- [Requirement] All of the listing, from first line to last, should be output exactly; the pictures stay out.

- [Source data]
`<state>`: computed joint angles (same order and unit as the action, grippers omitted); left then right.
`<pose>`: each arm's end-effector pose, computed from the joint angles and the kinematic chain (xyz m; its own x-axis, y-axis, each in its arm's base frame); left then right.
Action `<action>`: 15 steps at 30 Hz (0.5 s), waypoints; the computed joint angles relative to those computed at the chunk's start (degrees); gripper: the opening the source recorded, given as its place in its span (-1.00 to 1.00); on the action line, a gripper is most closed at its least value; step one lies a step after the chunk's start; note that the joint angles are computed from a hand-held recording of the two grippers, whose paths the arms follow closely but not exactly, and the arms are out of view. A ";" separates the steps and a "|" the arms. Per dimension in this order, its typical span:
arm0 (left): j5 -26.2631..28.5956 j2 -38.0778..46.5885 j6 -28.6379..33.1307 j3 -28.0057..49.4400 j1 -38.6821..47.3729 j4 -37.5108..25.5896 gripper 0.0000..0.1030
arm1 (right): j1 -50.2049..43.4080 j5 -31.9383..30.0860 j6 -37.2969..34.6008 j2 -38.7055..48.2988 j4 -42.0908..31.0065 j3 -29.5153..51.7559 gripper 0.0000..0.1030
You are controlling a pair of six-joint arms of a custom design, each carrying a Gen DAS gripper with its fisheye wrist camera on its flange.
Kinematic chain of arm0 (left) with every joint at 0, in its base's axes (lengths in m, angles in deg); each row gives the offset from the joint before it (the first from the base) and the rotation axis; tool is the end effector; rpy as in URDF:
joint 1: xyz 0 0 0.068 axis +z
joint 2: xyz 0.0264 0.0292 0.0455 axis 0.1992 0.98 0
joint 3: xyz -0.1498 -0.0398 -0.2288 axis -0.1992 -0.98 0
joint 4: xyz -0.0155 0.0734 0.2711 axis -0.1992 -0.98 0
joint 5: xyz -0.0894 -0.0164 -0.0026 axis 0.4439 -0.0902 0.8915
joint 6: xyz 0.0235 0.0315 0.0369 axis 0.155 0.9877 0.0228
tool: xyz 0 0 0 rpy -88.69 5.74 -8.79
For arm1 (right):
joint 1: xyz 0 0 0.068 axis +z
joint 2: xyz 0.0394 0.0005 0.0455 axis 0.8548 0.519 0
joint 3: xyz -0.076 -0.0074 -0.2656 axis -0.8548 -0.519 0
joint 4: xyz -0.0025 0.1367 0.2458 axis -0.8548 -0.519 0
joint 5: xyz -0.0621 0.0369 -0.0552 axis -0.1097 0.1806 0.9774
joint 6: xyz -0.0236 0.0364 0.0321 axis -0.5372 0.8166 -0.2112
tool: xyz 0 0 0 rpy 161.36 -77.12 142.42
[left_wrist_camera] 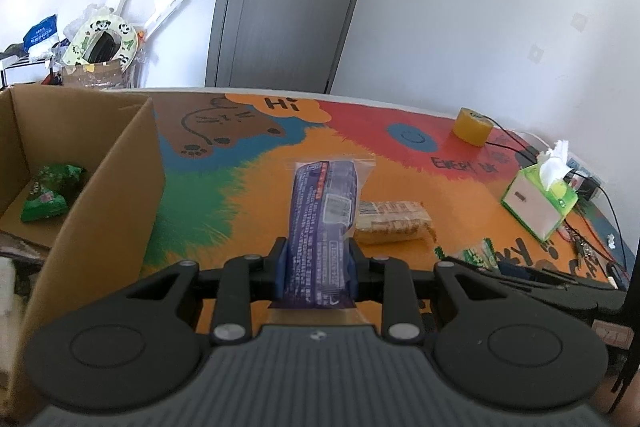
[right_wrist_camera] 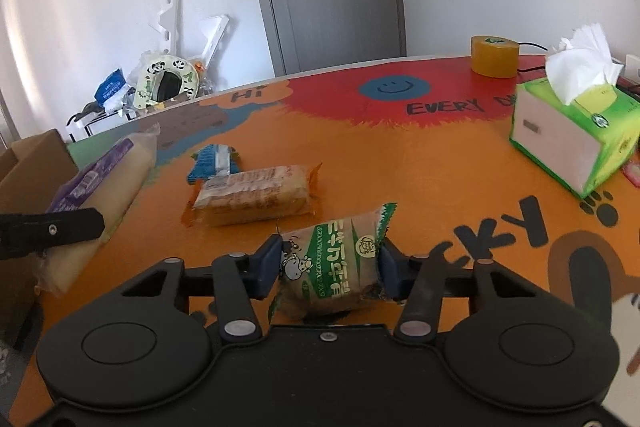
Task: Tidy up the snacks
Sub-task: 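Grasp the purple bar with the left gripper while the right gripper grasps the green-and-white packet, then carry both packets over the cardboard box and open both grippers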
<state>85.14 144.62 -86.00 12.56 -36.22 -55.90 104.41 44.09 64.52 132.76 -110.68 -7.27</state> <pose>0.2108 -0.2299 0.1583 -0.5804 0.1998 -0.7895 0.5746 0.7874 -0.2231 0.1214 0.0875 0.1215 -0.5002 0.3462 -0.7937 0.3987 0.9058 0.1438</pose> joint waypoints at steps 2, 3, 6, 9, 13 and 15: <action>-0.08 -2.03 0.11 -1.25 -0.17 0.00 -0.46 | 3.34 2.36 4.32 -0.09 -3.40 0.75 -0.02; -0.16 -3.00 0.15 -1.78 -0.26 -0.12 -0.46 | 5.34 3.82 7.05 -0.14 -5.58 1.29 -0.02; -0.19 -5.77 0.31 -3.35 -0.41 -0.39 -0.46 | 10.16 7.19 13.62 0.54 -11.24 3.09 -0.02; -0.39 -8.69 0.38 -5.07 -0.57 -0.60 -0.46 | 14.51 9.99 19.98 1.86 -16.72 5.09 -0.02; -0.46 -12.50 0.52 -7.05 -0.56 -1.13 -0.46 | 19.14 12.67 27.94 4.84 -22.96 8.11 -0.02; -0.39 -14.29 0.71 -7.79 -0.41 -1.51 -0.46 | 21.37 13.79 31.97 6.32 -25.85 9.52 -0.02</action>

- [Solved problem]
`<state>`: computed joint angles (same order and unit as the action, grippers omitted); left then right.
`<pose>`: each arm's end-effector pose, computed from the joint angles and the kinematic chain (xyz m; its own x-axis, y-axis, each in its arm's base frame); left then right.
Action `<action>`: 15 steps at 30 Hz (0.5 s), waypoints; the computed joint angles relative to those computed at the chunk's start (degrees); gripper: the opening the source recorded, given as its place in its span (-1.00 to 1.00); on the action line, a gripper is most closed at its least value; step one lies a step after the chunk's start; note that the joint angles are computed from a hand-held recording of the two grippers, whose paths the arms follow closely but not exactly, and the arms are out of view. A ";" separates the steps and a "|" the arms. Per dimension in this order, its typical span:
arm0 (left): j5 -26.2631..28.5956 j2 -38.0778..46.5885 j6 -28.6379..33.1307 j3 -28.0057..49.4400 j1 -38.6821..47.3729 j4 -37.5108..25.5896 gripper 0.0000..0.1030
arm1 (right): j1 -50.2049..43.4080 j5 -31.9383..30.0860 j6 -37.2969..34.6008 j2 -38.7055..48.2988 j4 -42.0908..31.0065 j3 -29.5153..51.7559 gripper 0.0000..0.1030
You are controlling a pair of six-joint arms of a custom design, each carrying a Gen DAS gripper with its fisheye wrist camera on its flange.
Kinematic chain of arm0 (left) with every joint at 0, in its base's axes (lengths in m, angles in deg); each row gives the offset from the joint before it (the first from the base) and the rotation axis; tool is the end effector; rpy as in URDF:
joint 1: xyz 0 0 0.068 axis +z
joint 2: xyz 0.0264 0.0292 0.0455 axis 0.1992 0.98 0
joint 3: xyz -0.1498 -0.0398 -0.2288 axis -0.1992 -0.98 0
joint 4: xyz -0.0155 0.0734 0.2711 axis -0.1992 -0.98 0
joint 5: xyz -0.0894 -0.0164 -0.0026 axis 0.4439 -0.0902 0.8915
joint 6: xyz 0.0235 0.0315 0.0369 axis 0.155 0.9877 0.0228
tool: xyz 0 0 0 rpy -88.69 5.74 -8.79
For arm1 (right):
joint 1: xyz 0 0 0.068 axis +z
joint 2: xyz 0.0394 0.0005 0.0455 axis 0.8548 0.519 0
joint 3: xyz -0.076 -0.0074 -0.2656 axis -0.8548 -0.519 0
joint 4: xyz -0.0025 0.1367 0.2458 axis -0.8548 -0.519 0
joint 5: xyz -0.0621 0.0369 -0.0552 axis -0.1097 0.1806 0.9774
joint 6: xyz -0.0236 0.0364 0.0321 axis -0.5372 0.8166 -0.2112
tool: xyz 0 0 0 rpy 161.36 -77.12 142.42
[left_wrist_camera] 
[right_wrist_camera] 
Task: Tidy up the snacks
Sub-task: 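Grasp the purple bar with the left gripper while the right gripper grasps the green-and-white packet, then carry both packets over the cardboard box and open both grippers
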<state>85.14 144.62 -86.00 12.56 -36.22 -55.90 104.41 44.09 64.52 132.76 -110.68 -7.27</state> <pose>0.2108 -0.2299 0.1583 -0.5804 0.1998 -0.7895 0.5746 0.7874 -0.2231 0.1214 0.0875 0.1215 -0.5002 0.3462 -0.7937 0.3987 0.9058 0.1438</pose> joint waypoints at steps 2, 3, 6, 9, 13 and 15: <action>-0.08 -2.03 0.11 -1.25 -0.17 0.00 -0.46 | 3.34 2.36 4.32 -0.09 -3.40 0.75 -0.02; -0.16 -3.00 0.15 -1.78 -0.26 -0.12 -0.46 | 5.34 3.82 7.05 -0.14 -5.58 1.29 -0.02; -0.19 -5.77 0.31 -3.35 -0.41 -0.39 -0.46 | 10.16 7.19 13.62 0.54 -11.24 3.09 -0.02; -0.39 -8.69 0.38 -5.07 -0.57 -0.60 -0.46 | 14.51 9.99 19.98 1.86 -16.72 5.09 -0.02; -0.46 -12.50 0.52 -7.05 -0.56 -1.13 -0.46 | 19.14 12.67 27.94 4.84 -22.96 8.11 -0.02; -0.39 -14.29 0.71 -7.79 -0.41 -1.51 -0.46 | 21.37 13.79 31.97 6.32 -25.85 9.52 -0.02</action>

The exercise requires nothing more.